Having to accept that I have the makings of a skilled writer, that I am competent enough to write an award-winning story, that I may even know what I am doing, terrified me into creative paralysis. Because there is a second factor in play that works together very well with the Imposter Syndrome, one that had joined hands for decades with my urge to tell stories: the need to be seen, to receive encouragement, to gain outside approval from authority figures.
Stemming from a huge reservoir of fundamental insecurity, this need drove my creative process, to the point where every story wasn’t just a story, but a shout-out to the people whose approval I most desired: see, here I am! This is my work! Look on my works, ye mighty, and rejoice! However, ye mighty never much rejoiced at all (a fact reflected painfully on a larger scale in the lack of interest in my international achievements in my own country). Next to story itself, the desperate need to be seen was always a deeply seated driver for my writing.

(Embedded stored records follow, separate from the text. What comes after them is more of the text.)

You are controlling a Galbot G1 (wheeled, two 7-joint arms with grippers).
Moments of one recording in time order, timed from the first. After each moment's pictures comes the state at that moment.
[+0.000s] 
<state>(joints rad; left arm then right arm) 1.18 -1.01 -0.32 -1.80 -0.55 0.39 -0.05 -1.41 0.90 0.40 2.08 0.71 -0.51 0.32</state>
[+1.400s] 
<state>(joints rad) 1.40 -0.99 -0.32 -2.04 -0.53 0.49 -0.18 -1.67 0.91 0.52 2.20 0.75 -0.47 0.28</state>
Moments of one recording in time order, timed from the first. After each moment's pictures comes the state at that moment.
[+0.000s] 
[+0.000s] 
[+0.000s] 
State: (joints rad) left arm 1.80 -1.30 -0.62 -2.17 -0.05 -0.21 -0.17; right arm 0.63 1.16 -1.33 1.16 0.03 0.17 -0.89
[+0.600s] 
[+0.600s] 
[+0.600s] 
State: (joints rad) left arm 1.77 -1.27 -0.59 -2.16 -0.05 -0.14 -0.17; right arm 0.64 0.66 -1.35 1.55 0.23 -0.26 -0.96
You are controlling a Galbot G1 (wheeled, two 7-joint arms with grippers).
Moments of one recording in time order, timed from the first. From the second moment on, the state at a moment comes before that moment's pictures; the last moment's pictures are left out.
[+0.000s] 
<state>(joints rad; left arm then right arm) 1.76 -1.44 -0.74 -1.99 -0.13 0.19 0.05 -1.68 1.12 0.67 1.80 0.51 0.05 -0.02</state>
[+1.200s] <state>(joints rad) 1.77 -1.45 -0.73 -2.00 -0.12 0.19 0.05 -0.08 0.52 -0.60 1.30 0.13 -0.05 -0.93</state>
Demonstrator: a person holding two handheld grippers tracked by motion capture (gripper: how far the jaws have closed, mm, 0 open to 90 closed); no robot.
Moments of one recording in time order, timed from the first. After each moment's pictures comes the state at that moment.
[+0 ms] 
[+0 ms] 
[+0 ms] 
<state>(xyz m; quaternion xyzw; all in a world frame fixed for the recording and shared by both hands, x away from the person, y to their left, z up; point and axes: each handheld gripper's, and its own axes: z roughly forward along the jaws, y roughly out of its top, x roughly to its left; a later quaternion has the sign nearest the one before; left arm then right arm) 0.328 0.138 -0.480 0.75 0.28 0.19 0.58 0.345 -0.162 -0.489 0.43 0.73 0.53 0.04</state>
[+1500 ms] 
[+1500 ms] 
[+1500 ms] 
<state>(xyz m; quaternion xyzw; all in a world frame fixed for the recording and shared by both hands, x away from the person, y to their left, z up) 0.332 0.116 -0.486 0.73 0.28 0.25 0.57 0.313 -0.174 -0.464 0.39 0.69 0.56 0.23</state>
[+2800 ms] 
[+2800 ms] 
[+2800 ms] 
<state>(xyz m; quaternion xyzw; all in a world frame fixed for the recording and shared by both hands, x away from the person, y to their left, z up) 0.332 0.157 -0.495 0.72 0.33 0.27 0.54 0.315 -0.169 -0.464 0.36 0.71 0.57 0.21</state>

The huge, objective, outside confirmation that the Writers of the Future win represented to me, however joyful, threatened all that. It threatened to force me to abandon my need for approval, instead holding a beckoning door ajar to a new world where I might simply rejoice in my own skills, embrace my successes, loudly crow my own achievements.
Where I might simply believe in myself.
That door is still open, and the other side still beckons. But it’s a scary door to pass through, because while the light on the other side is gorgeous and tempting, it’s also blinding: it illuminates more clearly the things I know on this side than what’s waiting for me on the other side.
Through the door
Much of what’s on the other side I already know.
I’ve been a member of the Villa Diodati Expat Writers Workshop for years now, and every time I attend one of our workshop weekends, I feel less like an intruder, less like an imposter, and more like I actually do have the skills and the credits to be among that wonderful group of funny, talented, (and gourmet) writers as an equal. But the doubt nags, the Imposter Syndrome lurks, the need for affirmation lingers, and the one snide remark one of the members made three years ago about a less than impressive semi-pro sale I reported, still sometimes outweighs the wonderful feedback the group has given me over the years.
And I’ve grown more active within the Dutch specfic community, and met many wonderful kindred spirits in that context, and made dear new friends, and received acknowledgements aplenty for the things I’ve done with my writing. But that is a community better versed in criticism and low-key comments than in positive feedback; the acknowledgement I still believe I need is hard to come by there.
My foot is fully through the door, and I know in my head that the other side has more room for growth, and more joy, and just generally a higher standard of living as a writer, even though the work will still be as hard, the struggle will still be there. I’m wavering on the threshold, holding on to the familiar gloom and self-limiting delusions on the side I come from.
High with a little help from my friends
I need–and I choose that word with great care–I need to drag my other foot through that door, take a final, irreversible step, embrace, not fear, that I believe in myself. I need to stop holding myself back, to stop seeking safety in the familiar. To dive courageously into the unknown. I need to face those demons, those authority figures that held such sway for so long by withholding their approval for so long, face them if only in my mind, and defeat them as Sarah did the Goblin King, through that handful of words, that simple formula, that self-confident spell, spoken in wonder as much as determination:
But to quote another of my musical heroes, Bruce Springsteen, on his Live In New York City album (imagine a broad, rough voice sweeping a huge crowd like a pentecostal preacher): “You can’t get to those things by yourself! You gotta have help!”
Which is to say: any encouragement is greatly appreciated.